**PROBLEM DETAILS**:
Exactly as written, copy the lines that run from the start of the data below to the line containing "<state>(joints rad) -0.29", both ends included.

━━━━━━━━

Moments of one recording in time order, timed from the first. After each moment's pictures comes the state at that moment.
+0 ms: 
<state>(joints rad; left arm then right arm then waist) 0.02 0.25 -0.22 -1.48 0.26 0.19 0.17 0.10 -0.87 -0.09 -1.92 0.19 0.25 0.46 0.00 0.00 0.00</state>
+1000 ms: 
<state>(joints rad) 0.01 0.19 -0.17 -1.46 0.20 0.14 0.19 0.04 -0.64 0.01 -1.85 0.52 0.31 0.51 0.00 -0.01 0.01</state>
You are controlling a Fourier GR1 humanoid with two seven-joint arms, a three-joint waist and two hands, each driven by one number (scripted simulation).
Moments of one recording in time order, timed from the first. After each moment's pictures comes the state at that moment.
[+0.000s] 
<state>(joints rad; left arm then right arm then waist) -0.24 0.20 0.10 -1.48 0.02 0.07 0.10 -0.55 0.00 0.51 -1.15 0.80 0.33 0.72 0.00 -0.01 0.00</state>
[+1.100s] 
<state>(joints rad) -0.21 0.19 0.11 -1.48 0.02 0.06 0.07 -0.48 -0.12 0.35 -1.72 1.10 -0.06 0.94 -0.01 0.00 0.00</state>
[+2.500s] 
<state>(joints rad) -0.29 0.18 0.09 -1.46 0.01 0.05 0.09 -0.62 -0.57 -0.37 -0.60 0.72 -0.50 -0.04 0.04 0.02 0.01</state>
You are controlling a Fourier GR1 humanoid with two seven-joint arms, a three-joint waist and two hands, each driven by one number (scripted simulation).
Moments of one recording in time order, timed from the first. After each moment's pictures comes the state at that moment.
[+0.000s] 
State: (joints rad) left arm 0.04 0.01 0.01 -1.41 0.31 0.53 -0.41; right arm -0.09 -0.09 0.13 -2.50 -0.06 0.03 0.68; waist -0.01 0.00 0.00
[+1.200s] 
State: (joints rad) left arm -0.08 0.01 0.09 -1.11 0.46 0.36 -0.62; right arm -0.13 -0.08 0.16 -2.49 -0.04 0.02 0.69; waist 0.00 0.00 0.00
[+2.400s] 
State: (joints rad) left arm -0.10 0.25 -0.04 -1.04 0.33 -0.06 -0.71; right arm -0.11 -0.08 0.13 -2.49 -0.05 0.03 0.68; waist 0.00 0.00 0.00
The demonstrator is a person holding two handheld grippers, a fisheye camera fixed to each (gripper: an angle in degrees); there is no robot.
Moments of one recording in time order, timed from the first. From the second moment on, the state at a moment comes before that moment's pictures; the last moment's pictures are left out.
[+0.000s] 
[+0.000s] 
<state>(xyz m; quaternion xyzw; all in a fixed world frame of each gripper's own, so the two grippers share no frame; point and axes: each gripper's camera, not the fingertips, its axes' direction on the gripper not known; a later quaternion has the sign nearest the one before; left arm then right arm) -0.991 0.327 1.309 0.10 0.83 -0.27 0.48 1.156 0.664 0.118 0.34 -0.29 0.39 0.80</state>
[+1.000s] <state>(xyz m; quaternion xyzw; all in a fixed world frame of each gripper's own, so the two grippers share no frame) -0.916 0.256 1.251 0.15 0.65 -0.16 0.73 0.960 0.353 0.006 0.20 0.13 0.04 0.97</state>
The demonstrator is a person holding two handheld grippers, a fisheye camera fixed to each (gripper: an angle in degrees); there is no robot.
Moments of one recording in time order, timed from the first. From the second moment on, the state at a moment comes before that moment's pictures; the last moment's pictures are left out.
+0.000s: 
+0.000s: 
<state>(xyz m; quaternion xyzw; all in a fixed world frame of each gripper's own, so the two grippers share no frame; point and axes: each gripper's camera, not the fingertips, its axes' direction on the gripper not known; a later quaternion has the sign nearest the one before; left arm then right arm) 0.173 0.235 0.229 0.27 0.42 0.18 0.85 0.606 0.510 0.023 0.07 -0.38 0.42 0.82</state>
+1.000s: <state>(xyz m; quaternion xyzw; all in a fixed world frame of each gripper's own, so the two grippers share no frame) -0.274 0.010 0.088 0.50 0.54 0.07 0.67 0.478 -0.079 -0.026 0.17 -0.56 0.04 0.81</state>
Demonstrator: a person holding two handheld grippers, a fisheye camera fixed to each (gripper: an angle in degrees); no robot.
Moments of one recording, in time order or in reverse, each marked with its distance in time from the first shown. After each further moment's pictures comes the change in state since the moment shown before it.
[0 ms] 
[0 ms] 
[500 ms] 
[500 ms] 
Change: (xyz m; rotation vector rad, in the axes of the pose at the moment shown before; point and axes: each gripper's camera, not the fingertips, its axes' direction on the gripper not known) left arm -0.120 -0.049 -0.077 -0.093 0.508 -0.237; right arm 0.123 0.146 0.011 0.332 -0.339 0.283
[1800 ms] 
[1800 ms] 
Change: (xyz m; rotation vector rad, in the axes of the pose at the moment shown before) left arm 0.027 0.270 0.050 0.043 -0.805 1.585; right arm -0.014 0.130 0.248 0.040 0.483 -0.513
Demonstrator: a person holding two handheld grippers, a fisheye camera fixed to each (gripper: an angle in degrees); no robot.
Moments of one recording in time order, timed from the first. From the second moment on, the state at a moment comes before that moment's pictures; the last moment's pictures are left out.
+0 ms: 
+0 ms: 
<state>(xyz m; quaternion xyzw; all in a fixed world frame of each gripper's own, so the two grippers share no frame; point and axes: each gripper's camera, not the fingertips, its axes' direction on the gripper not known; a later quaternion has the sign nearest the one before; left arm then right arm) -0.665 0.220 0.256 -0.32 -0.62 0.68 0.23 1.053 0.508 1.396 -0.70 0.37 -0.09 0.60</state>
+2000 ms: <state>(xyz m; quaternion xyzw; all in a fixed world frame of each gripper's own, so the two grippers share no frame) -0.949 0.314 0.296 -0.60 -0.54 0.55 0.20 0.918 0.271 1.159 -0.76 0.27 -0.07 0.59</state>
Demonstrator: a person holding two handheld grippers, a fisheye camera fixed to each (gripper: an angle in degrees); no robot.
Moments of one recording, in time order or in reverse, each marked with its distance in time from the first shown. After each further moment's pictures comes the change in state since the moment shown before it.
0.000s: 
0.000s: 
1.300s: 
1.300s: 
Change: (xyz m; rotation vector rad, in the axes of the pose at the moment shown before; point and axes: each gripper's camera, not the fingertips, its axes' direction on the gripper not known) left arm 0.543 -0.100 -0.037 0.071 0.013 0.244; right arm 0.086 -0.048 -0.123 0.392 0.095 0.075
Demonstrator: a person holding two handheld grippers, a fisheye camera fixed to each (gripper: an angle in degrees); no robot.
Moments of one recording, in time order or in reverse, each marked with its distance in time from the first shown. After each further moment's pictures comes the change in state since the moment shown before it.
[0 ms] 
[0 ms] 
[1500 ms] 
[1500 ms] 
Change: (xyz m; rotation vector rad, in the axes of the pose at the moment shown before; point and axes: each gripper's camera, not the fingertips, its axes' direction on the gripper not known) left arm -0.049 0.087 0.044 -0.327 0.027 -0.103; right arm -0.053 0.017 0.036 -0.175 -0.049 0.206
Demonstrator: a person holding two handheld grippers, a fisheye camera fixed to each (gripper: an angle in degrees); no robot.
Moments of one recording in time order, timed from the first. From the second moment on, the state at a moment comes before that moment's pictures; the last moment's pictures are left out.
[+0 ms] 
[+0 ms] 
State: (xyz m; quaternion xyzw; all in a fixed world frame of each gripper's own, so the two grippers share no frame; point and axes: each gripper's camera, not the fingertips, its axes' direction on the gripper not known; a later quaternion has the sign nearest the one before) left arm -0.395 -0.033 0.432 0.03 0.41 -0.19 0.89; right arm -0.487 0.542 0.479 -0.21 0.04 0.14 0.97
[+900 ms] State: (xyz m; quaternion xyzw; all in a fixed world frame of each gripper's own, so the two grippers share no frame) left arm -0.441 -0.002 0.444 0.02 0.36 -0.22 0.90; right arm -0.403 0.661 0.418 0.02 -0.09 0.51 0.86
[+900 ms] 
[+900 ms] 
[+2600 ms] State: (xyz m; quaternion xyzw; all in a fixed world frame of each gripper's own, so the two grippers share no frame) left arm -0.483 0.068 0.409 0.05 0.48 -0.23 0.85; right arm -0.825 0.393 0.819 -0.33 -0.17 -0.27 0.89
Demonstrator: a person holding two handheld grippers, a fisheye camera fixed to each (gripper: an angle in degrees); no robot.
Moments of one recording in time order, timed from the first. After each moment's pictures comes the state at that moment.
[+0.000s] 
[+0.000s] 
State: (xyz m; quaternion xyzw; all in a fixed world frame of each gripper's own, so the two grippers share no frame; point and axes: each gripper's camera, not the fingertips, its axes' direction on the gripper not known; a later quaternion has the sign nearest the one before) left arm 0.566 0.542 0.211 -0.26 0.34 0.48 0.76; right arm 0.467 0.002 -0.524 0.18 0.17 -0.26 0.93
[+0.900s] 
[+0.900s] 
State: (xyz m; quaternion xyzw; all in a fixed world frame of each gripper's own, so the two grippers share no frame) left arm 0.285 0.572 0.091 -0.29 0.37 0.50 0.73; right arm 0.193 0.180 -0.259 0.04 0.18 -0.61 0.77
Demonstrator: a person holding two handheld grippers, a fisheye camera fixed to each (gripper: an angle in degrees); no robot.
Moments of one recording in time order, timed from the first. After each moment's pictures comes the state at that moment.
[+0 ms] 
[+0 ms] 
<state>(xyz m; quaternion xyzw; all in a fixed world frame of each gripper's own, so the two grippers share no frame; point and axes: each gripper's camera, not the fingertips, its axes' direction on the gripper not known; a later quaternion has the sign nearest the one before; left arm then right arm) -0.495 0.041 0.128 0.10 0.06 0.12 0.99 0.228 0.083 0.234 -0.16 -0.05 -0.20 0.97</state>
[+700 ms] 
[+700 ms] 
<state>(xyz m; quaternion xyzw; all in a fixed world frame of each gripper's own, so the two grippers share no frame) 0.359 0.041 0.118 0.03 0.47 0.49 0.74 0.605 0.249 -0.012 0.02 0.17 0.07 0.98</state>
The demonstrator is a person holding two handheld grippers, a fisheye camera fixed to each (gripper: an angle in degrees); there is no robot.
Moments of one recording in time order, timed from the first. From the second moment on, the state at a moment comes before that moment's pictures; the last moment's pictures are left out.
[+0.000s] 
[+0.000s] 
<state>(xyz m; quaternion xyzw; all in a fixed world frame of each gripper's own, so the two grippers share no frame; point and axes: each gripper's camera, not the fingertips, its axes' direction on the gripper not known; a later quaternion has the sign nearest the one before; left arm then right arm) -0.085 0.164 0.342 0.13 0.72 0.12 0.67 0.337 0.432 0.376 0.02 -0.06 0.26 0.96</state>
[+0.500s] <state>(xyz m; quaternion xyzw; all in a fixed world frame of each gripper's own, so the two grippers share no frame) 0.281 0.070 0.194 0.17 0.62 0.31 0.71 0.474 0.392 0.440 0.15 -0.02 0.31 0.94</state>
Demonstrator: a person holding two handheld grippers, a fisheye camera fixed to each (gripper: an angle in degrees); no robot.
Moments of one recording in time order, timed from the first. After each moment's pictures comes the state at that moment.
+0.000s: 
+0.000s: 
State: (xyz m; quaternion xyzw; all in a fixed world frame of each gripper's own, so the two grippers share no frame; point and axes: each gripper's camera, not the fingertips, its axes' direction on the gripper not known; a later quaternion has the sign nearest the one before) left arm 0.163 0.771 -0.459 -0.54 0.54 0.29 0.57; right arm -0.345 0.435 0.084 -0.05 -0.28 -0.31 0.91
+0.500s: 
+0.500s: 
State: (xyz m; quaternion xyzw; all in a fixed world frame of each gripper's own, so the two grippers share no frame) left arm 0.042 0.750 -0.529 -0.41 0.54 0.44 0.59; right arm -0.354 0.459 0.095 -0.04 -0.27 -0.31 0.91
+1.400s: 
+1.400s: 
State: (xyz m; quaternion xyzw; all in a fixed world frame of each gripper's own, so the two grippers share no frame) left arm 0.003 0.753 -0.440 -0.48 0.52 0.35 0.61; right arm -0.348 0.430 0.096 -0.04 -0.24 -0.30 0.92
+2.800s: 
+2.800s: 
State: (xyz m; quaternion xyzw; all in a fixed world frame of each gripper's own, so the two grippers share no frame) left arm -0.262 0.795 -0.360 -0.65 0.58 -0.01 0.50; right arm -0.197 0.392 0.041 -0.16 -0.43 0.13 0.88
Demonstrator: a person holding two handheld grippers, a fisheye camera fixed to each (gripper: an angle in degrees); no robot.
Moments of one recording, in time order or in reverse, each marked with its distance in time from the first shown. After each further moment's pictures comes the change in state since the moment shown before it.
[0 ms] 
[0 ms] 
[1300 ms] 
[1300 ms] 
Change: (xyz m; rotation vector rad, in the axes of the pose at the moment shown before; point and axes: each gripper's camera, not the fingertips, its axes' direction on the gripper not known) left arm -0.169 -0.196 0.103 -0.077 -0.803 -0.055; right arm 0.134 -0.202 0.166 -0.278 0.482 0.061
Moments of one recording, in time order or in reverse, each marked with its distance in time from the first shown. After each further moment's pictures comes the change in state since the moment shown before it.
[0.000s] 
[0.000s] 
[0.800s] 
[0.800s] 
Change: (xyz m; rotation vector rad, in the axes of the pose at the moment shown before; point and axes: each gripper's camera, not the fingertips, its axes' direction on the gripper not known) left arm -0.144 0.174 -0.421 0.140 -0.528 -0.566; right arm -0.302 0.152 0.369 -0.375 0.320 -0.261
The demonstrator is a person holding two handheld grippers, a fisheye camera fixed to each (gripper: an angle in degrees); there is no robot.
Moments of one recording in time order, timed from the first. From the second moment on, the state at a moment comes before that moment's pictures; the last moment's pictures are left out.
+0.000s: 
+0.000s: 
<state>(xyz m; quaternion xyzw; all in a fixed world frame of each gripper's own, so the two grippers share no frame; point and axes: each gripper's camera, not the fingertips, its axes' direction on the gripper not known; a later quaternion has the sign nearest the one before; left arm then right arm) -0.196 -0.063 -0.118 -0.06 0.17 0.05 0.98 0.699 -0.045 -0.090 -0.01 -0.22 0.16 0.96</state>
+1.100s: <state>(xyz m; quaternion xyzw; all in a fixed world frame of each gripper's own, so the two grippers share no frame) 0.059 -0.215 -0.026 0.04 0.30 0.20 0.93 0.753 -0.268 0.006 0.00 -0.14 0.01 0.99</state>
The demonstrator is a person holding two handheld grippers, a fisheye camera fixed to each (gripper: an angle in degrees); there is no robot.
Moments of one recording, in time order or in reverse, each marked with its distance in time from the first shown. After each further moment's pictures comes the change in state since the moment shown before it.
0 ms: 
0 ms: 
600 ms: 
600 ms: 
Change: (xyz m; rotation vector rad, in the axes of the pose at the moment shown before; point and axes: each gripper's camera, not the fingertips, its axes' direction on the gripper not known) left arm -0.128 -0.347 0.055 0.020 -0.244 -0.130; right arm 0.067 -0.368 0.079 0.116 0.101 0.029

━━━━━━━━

**ANSWER SPACE**:
Moments of one recording in time order, timed from the first. After each moment's pictures comes the state at that moment.
+0 ms: 
<state>(joints rad; left arm then right arm then waist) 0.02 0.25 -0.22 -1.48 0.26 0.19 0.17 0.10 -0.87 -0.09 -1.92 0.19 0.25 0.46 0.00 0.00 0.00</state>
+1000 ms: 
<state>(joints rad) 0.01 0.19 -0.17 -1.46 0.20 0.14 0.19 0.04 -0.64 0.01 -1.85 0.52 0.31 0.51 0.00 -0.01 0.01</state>
You are controlling a Fourier GR1 humanoid with two seven-joint arms, a three-joint waist and two hands, each driven by one number (scripted simulation).
Moments of one recording in time order, timed from the first. After each moment's pictures comes the state at that moment.
[+0.000s] 
<state>(joints rad; left arm then right arm then waist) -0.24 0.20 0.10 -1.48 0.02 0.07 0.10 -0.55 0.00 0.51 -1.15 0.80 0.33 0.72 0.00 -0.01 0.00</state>
[+1.100s] 
<state>(joints rad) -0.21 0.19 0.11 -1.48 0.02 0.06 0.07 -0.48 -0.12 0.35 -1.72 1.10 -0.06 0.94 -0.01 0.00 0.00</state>
[+2.500s] 
<state>(joints rad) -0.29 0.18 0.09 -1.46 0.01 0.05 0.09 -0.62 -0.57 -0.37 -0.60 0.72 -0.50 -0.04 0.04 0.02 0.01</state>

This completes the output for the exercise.